The next settings are specific to Azure Data Lake Storage Gen2. A mandatory setting is the account name of your Gen2 Azure Data Lake, azure.datalake.account.name which will host the exported Kafka records. Another mandatory configuration setting is azure.datalake.token.endpoint. The connector authenticates access to your data lake using this URL. The azure.datalake.client.id and azure.datalake.client.key are your required Azure client credentials.

The az.compression.type specifies that the Azure Data Lake Storage Gen2 connector should compress all Azure Data Lake Storage Gen2 files using GZIP compression, adding the .gz extension to any files (see below).
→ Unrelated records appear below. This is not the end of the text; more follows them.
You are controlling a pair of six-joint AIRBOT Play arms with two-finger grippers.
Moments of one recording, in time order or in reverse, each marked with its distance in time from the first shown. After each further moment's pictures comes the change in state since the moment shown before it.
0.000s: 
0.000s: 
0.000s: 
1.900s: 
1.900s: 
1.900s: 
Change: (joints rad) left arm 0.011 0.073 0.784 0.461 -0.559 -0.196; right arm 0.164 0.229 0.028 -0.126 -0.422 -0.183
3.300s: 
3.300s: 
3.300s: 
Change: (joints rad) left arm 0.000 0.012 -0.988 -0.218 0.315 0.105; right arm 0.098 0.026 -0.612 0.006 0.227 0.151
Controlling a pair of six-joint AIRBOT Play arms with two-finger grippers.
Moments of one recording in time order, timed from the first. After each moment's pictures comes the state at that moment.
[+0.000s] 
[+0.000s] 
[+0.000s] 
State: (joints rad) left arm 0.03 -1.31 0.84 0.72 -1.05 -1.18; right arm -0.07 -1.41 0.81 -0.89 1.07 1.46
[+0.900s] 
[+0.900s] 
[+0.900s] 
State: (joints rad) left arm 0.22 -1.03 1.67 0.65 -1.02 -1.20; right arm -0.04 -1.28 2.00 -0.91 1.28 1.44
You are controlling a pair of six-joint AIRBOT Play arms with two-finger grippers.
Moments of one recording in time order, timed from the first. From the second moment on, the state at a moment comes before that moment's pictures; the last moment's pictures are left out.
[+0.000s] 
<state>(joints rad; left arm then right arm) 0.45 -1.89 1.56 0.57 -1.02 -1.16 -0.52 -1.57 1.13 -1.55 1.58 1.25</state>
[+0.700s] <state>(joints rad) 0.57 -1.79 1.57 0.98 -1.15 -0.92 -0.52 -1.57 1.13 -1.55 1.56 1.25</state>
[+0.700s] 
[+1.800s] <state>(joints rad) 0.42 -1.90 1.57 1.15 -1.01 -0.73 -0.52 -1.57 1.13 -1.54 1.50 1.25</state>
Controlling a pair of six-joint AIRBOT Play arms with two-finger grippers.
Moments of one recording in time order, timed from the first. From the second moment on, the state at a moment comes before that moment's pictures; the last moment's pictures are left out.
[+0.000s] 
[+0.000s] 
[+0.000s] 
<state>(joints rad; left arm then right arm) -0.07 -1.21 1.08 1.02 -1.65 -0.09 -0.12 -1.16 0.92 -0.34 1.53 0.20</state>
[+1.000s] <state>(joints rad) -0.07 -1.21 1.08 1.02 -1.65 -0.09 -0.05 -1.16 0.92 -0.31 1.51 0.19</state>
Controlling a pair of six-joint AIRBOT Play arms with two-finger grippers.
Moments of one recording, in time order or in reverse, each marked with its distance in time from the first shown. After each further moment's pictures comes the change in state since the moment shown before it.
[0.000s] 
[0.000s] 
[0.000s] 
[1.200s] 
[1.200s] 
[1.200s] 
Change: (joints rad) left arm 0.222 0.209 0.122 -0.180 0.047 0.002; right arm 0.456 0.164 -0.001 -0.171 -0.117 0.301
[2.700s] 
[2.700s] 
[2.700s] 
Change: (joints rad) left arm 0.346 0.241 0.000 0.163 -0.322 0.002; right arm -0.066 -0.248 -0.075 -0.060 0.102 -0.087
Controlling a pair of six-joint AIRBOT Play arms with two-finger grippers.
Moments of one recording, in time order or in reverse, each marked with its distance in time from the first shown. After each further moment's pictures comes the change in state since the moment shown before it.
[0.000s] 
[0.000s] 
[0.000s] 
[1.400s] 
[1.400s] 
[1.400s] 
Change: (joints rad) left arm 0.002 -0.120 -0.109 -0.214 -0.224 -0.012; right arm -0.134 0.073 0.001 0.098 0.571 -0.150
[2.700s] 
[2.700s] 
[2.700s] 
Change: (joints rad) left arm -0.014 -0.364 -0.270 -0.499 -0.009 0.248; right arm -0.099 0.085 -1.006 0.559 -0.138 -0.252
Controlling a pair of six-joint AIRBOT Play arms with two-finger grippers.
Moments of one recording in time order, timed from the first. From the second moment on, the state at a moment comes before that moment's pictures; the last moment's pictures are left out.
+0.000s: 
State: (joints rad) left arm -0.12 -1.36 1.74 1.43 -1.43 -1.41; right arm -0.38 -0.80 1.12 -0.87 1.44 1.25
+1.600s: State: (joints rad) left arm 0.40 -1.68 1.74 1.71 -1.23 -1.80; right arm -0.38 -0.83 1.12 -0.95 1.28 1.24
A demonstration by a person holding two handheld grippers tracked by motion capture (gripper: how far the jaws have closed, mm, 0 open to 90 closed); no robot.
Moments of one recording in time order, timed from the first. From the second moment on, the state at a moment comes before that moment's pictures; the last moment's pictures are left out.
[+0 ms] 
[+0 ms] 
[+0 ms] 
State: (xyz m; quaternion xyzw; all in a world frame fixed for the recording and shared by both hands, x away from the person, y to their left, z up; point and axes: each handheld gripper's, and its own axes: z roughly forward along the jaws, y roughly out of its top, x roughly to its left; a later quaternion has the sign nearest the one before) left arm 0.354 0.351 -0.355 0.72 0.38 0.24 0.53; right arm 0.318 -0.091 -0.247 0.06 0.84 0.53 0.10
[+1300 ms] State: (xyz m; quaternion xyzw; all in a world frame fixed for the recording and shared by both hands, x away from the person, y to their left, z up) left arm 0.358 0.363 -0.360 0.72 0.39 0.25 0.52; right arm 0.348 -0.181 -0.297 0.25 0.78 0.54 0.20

This example configuration is typical of most Azure Data Lake Storage Gen2 connectors. Now, configure the connector to read the raw message values and write them in binary format:

value.converter=org.apache.kafka.connect.converters.ByteArrayConverter
format.class=io.confluent.connect.azure.storage.format.bytearray.ByteArrayFormat
schema.compatibility=NONE

The value.converter setting overrides the connector default in the Connect worker configuration. ByteArrayConverter is used to instruct Connect to skip deserializing the message values and provide the message values in their raw binary form. The format.class setting is used to instruct the Azure Data Lake Storage Gen2 connector to write these binary message values as-is into Azure Data Lake Storage Gen2 files. By default the messages written to the same Azure Data Lake Storage Gen2 file are separated by a newline character sequence, but you can control this with the format.bytearray.separator setting. You may want to consider setting this if your messages might contain newlines. Also, by default the files written to Azure Data Lake Storage Gen2 have an extension of .bin (before compression, if enabled), or you can use the format.bytearray.extension setting to change the pre-compression filename extension.

Next, you need to decide how you want to partition the consumed messages in Azure Data Lake Storage Gen2 files. You have a few options, including the default partitioner that preserves the same partitions as in Kafka:

partitioner.class=io.confluent.connect.storage.partitioner.DefaultPartitioner

Or, you could partition using the timestamp of the Kafka messages.

partitioner.class=io.confluent.connect.storage.partitioner.TimeBasedPartitioner
timestamp.extractor=Record

Or, you can use the timestamp that the Azure Data Lake Storage Gen2 connector processes each message.

partitioner.class=io.confluent.connect.storage.partitioner.TimeBasedPartitioner
timestamp.extractor=Wallclock

Custom partitioners are always an option, too. Just be aware that since the record value is an opaque binary value, Connect cannot extract timestamps from fields using the RecordField option.

The Azure Data Lake Storage Gen2 connector configuration outlined above results in newline-delimited gzipped objects in Azure Data Lake Storage Gen2 with .bin.gz.